+++ Available data

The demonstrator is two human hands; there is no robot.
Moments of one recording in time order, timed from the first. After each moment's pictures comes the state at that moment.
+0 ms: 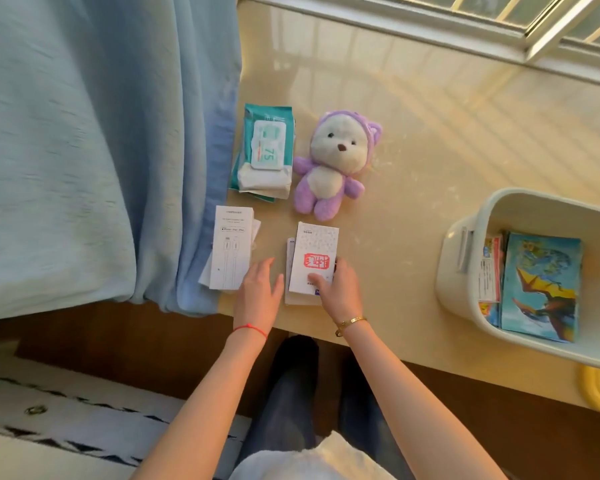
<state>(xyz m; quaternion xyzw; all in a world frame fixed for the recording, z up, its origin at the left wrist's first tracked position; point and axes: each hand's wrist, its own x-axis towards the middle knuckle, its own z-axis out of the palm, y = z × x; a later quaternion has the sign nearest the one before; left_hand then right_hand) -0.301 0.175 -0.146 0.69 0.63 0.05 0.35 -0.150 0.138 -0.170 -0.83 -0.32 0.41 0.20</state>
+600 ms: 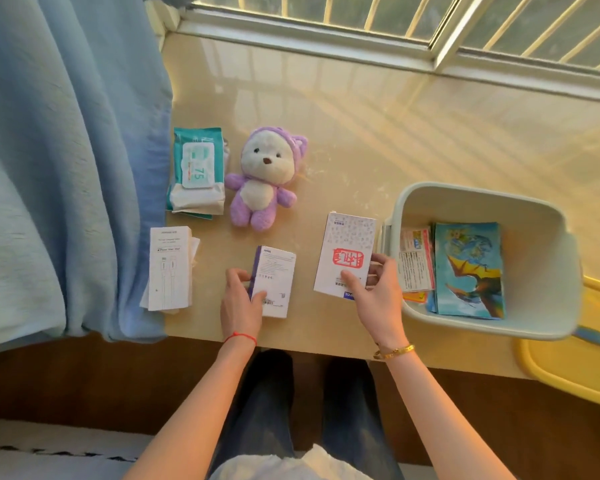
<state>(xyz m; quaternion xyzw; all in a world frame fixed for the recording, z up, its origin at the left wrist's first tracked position) -0.223 0.145 -0.142 0.58 0.69 0.10 0.42 -0.027 0.063 -0.076 -0.81 -0.22 0.35 0.40</state>
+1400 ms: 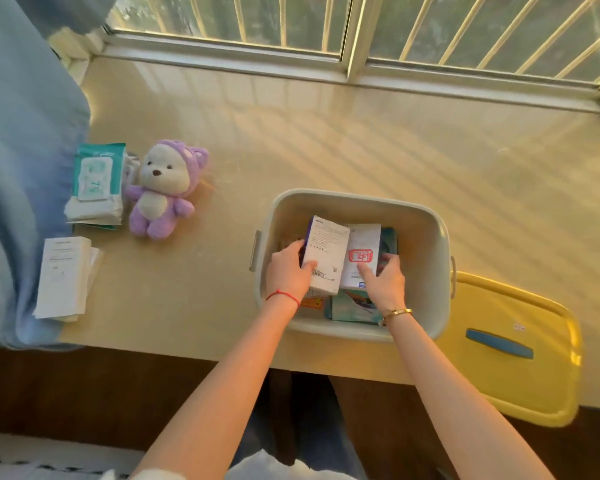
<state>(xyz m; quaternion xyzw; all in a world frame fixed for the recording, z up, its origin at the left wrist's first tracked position) 0.076 0.073 -0.101 0.68 0.58 0.06 0.44 0.227 -0.023 -0.122 -0.86 -0.15 0.36 0.31</state>
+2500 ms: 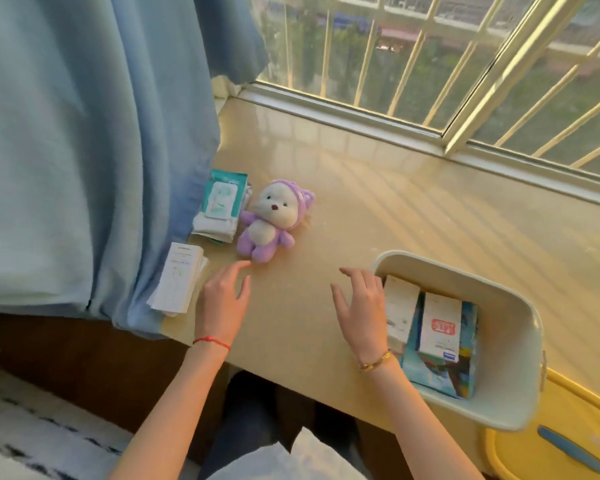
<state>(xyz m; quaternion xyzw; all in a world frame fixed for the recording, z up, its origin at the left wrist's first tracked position) -0.175 0.155 -0.014 0.72 0.63 0.20 0.22 0.048 0.092 -0.042 -0.77 -0.56 0.16 0.27</state>
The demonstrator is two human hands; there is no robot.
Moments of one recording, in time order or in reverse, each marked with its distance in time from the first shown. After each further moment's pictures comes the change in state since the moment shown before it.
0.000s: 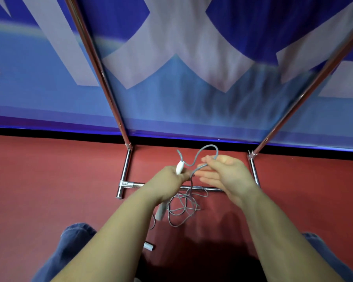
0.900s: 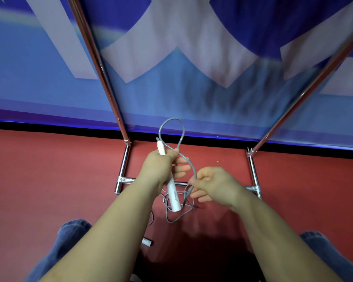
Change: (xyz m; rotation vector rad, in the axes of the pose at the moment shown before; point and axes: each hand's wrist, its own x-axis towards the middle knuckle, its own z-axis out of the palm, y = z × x) left_hand 0.001 0.015 -0.005 -0.781 0.212 -0.066; right_hand -0.001 0.023 0.006 -0.567 -0.198 0.107
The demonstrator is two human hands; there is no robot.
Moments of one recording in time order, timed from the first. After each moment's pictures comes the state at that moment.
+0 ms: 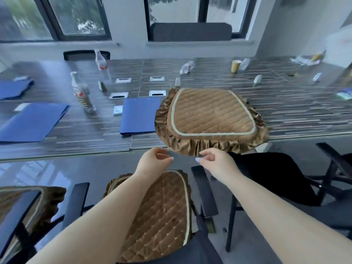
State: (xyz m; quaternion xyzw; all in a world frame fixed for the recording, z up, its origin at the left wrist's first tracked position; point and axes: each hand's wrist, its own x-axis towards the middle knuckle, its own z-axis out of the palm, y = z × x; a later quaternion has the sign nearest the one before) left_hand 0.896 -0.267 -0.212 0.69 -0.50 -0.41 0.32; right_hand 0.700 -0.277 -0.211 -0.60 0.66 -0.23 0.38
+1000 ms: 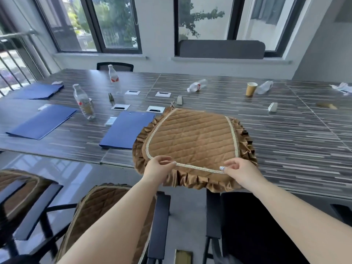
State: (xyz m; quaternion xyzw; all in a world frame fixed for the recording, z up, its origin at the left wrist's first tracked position) left_hand 0.682 -0.388 -0.209 0.73 -0.34 -0.41 0.43; right_hand 0.440 -0.453 -0.195 -0.66 0.63 -0.16 0.38
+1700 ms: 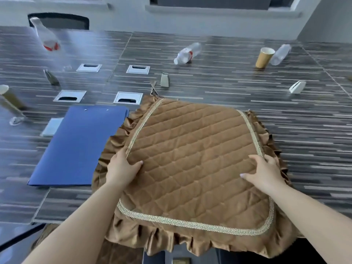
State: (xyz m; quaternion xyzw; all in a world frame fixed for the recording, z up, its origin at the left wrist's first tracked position) left_hand 0.839 -0.641 -0.345 0.85 -0.39 -0.28 0.23; right_hand 0.468 -0.704 -0.329 -0.60 0.76 -0.02 0.24
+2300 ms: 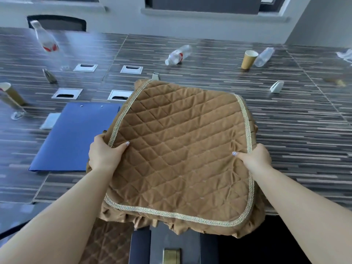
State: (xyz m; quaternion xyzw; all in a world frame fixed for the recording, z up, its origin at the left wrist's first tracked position) left_hand 0.813 -0.621 -0.294 0.86 -0.30 -0.20 0.36; right_hand 0.444 -0.701 -0.297 -0.47 0.82 -0.18 0.27
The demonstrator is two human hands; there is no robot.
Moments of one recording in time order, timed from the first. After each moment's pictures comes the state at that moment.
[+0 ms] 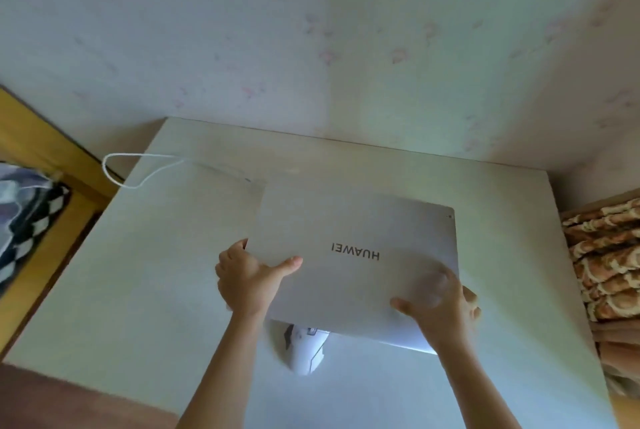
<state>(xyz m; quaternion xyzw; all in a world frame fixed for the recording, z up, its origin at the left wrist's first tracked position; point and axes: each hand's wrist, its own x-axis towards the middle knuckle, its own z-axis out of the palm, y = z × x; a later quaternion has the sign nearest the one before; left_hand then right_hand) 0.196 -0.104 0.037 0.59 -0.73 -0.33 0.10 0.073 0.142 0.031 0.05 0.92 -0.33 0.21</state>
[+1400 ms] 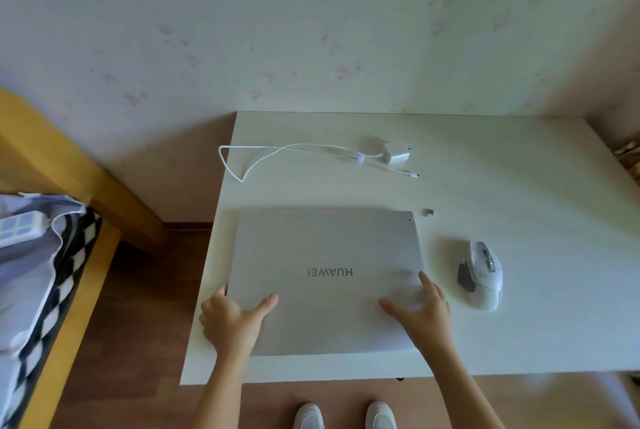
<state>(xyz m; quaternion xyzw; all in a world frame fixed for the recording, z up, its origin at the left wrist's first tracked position) 0.471 -0.374 -0.067 0.54 -0.76 -0.36 0.06 0.349 -0.107 -0.024 0.07 0.91 -0.36 0.18</state>
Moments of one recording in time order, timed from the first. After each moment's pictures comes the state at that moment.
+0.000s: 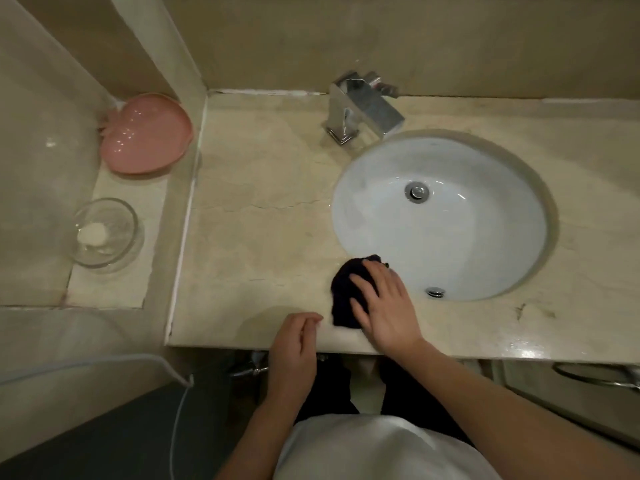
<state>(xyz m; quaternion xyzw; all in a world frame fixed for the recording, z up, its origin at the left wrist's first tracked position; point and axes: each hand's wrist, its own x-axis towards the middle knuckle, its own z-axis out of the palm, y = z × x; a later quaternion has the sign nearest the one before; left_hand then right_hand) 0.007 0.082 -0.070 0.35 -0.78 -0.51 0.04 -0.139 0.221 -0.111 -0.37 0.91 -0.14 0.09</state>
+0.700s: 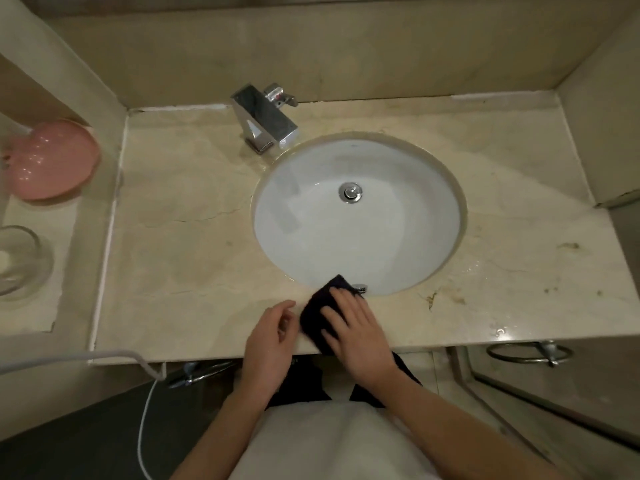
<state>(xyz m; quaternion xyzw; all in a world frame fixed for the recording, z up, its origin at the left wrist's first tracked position) -0.056 0.157 -0.060 0.34 -0.81 -0.47 -0.06 -0.136 0.324 -0.113 -0.41 0.90 -0.17 0.07</state>
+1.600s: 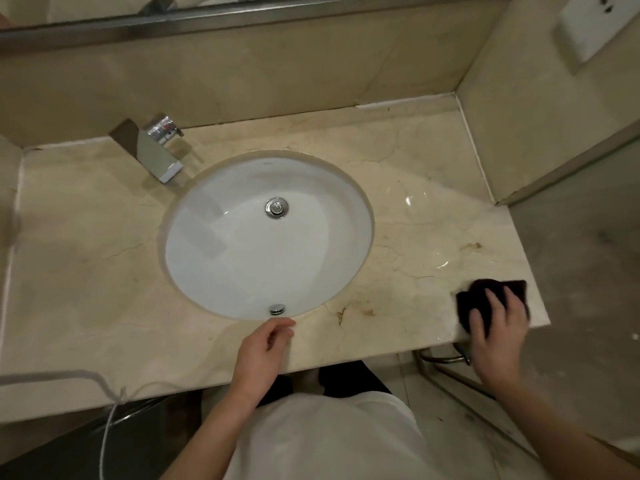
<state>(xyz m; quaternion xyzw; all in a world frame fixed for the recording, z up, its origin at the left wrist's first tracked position) -0.139 0.271 -0.061 0.34 -0.76 -0.54 -0.12 -0.257 0.649 -0.099 0.04 0.97 -0.24 0.01</state>
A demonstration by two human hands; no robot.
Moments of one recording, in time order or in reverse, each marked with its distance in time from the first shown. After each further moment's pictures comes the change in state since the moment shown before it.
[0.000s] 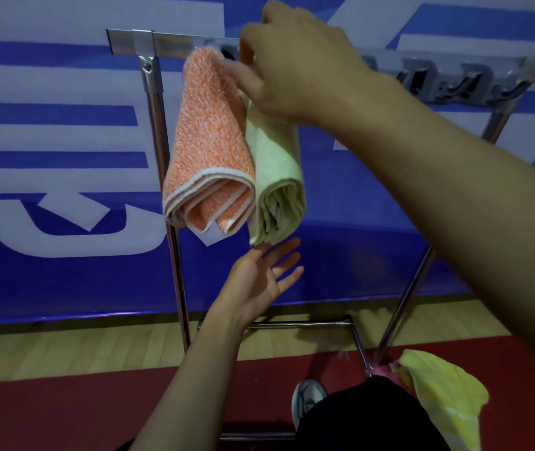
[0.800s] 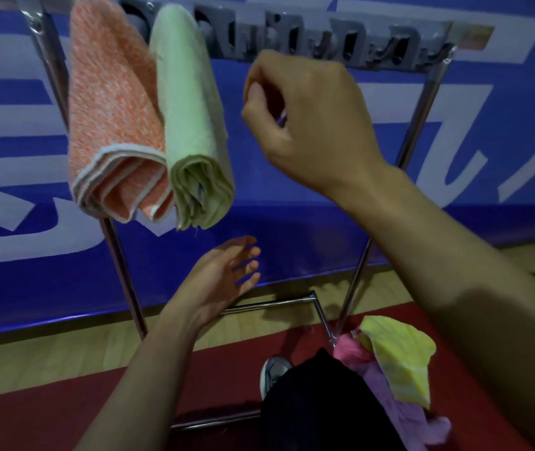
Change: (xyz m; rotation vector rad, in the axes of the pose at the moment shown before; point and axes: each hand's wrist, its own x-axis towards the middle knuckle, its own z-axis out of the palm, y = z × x) left_hand 0.002 -0.028 0.004 0.280 0.011 -0.051; right_hand -0.116 0.040 0.011 0.362 0.231 0.126
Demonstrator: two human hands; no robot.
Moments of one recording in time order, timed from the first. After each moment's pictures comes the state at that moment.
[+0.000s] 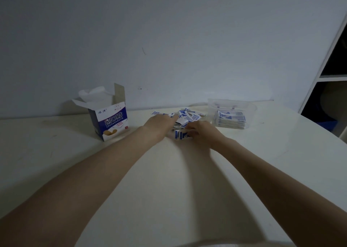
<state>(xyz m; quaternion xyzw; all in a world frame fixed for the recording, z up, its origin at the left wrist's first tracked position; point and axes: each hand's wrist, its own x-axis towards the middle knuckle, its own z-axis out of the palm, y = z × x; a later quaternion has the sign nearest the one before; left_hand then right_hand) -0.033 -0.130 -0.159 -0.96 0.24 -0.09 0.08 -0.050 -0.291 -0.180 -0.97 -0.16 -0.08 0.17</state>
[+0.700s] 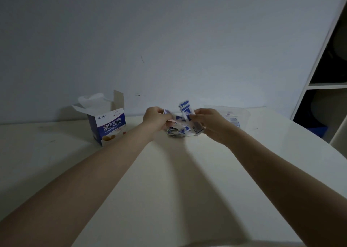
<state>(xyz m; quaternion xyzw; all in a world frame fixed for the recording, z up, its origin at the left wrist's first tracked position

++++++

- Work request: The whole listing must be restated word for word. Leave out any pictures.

- Exercise output:
The demonstrator is two human hands; there is no robot.
Moments of one recording in time order, timed from the first. After each moment's pictures comes the state at that moment.
+0 ms: 
<state>(xyz m; quaternion xyzw; all in a world frame fixed for the recording, z up, its origin at the left wrist's first tracked position; point and axes: each hand's wrist, its own x-axis towards the middle knuckle, its own z-axis out of the palm, y = z × x; a later quaternion has the sign nearest the one before; left_hand then right_hand) -0.301 0.175 -0.146 0.69 0.63 0.05 0.35 -0.150 0.138 -0.170 -0.83 -0.32 0.41 0.20</state>
+600 ms: 
<state>(xyz m; quaternion xyzw; all in a world frame fixed for the recording, z up, its origin at the left wrist's first tracked position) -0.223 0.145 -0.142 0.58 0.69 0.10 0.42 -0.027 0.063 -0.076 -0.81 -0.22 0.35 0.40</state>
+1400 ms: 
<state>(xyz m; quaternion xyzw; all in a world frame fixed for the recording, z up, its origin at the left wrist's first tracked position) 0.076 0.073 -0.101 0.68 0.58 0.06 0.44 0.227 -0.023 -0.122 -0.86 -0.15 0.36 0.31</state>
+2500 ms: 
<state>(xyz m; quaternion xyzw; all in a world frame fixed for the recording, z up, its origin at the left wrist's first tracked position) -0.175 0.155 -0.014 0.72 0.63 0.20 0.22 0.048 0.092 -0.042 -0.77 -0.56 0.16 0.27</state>
The demonstrator is two human hands; there is no robot.
Moments of one recording, in time order or in reverse, each marked with its distance in time from the first shown. After each further moment's pictures comes the change in state since the moment shown before it.
0.000s: 
0.900s: 
Change: (xyz m; rotation vector rad, in the axes of the pose at the moment shown before; point and axes: each hand's wrist, its own x-axis towards the middle knuckle, its own z-axis out of the palm, y = z × x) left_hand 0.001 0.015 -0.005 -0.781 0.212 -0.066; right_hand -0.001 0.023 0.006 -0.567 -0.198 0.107
The demonstrator is two human hands; there is no robot.
Moments of one recording in time order, timed from the first. After each moment's pictures comes the state at that moment.
+0 ms: 
State: (xyz m; quaternion xyzw; all in a world frame fixed for the recording, z up, its origin at the left wrist's first tracked position; point and axes: each hand's wrist, its own x-axis towards the middle knuckle, its own z-axis out of the palm, y = z × x; a later quaternion has the sign nearest the one before) left_hand 0.896 -0.267 -0.212 0.69 -0.50 -0.41 0.32; right_hand 0.700 -0.277 -0.211 -0.60 0.66 -0.23 0.38
+1000 ms: 
State: (xyz m; quaternion xyzw; all in a world frame fixed for the recording, z up, its origin at the left wrist's first tracked position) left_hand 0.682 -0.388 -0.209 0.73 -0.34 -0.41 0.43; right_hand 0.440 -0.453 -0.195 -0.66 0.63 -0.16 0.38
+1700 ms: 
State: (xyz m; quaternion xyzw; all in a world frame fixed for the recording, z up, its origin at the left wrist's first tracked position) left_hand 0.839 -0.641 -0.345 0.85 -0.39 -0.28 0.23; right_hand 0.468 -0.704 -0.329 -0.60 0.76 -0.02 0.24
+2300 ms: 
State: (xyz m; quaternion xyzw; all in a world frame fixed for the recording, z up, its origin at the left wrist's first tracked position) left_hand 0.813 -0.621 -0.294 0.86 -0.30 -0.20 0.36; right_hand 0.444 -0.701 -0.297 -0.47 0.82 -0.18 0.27
The demonstrator is two human hands; there is no robot.
Moments of one recording in time order, timed from the first. After each moment's pictures comes the state at that moment.
[+0 ms] 
<state>(xyz m; quaternion xyzw; all in a world frame fixed for the recording, z up, its origin at the left wrist's first tracked position; point and axes: each hand's wrist, its own x-axis towards the middle knuckle, its own z-axis out of the palm, y = z × x; a later quaternion has the sign nearest the one before; left_hand then right_hand) 0.196 -0.104 0.037 0.59 -0.73 -0.33 0.10 0.073 0.142 0.031 0.05 0.92 -0.33 0.21</state>
[+1400 ms] 
<state>(xyz m; quaternion xyzw; all in a world frame fixed for the recording, z up, its origin at the left wrist's first tracked position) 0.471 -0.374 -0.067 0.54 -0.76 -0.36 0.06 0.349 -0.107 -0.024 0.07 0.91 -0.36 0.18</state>
Moments of one recording in time order, timed from the first. After each moment's pictures comes the state at that moment.
+0.000s: 
<state>(xyz m; quaternion xyzw; all in a world frame fixed for the recording, z up, its origin at the left wrist's first tracked position; point and axes: each hand's wrist, its own x-axis towards the middle knuckle, its own z-axis out of the palm, y = z × x; a later quaternion has the sign nearest the one before; left_hand then right_hand) 0.007 0.082 -0.070 0.35 -0.78 -0.51 0.04 -0.139 0.221 -0.111 -0.37 0.91 -0.14 0.09</state>
+0.700s: 
<state>(xyz m; quaternion xyzw; all in a world frame fixed for the recording, z up, its origin at the left wrist's first tracked position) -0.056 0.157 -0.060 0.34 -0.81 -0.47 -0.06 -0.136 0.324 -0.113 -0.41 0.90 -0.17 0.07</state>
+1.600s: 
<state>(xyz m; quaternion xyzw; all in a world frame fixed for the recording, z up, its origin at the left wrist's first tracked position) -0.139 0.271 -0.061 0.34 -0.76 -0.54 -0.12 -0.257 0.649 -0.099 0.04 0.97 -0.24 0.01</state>
A demonstration by two human hands; no robot.
Moments of one recording, in time order or in reverse, each marked with its distance in time from the first shown. After each further moment's pictures comes the change in state since the moment shown before it.
[0.000s] 
[0.800s] 
Change: (xyz m; rotation vector rad, in the axes of the pose at the moment shown before; point and axes: each hand's wrist, its own x-axis towards the middle knuckle, its own z-axis out of the palm, y = z × x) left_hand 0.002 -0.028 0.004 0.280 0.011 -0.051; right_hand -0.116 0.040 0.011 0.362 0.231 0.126
Demonstrator: two human hands; no robot.
Moments of one recording in time order, timed from the first. After each moment's pictures comes the state at that moment.
[+0.000s] 
<state>(xyz m; quaternion xyzw; all in a world frame fixed for the recording, z up, its origin at the left wrist's first tracked position; point and axes: each hand's wrist, its own x-axis towards the middle knuckle, its own z-axis out of the palm, y = z × x; a later quaternion has the sign nearest the one before; left_hand then right_hand) -0.033 -0.130 -0.159 -0.96 0.24 -0.09 0.08 -0.050 -0.291 -0.180 -0.97 -0.16 -0.08 0.17</state>
[+0.700s] 
<state>(xyz m; quaternion xyzw; all in a world frame fixed for the recording, z up, its origin at the left wrist's first tracked position

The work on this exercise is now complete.